Grasping Miss Stephanie Bryant by the shoulders, he tumbled her forward while slipping his free hand around to his back. In one fluid move, he loosed a pair of handcuffs from his belt and snapped silver around a slim, white wrist.
The petite figure b
efore him immediately stilled and Brett looked down. He had sworn her eyes couldn’t get any wider. He was wrong about that.
Chapter Two
A metallic snap and the pinch of cold steel around one wrist stopped Stephanie in mid-protest. She flattened her lips in a thin line, every muscle in her body suddenly on alert. Despite the sharp tug she gave her hand, the policeman did not relax his viselike grip.
“H-hey!”
She stared at her hand in its uncomfortable new bracelet while she felt the blood drain from her face. After that, her mind drew a blank. Not that it mattered since her mouth had trouble forming the simplest words. Her eyes darted around, but all she could see was a uniform shirt—the solid expanse blocked her vision in every direction. She shook her head to clear it.
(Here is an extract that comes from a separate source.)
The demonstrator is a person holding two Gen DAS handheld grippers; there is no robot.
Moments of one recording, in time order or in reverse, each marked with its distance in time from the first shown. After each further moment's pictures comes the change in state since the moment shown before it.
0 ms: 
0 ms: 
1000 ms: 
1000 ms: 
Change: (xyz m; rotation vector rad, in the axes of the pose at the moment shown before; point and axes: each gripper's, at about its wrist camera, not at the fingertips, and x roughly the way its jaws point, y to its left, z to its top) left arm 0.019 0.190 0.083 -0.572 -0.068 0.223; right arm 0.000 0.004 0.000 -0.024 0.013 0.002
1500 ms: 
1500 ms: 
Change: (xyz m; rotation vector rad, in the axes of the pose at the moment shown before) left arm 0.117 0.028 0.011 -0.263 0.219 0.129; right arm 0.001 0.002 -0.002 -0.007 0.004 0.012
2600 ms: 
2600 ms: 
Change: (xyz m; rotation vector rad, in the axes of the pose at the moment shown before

“Officer Lincoln, you’ve made your point.” Even rising corporate executives knew when they’d been bested. “I’ll leave.”
“I have your word on that?” he asked.
She had always known she was small, but her wrist looked positively fragile in his grip. For half a second, she wondered what it would be like to snuggle up to his chest and let the big man take care of her. The open jaws of the second cuff put a quick end to that fantasy and made her decision to go along with his plan an easy one. Mustering her most sincere look, Stephanie tipped her head back to meet a pair of searching blue eyes.
“I promise,” she said. Officer Lincoln had to be mistaken about the storm, and tomorrow’s clear skies and tropical breezes would prove her right. Tomorrow, safely ensconced in her corner office she would pick up the phone, her executive phone, and have a chat with the police commissioner or the chief of police or whatever the person in charge called himself in small-town Florida. She might even file a complaint against the cop who’d refused to let her spend the night in her own home. But first, she had to get through today.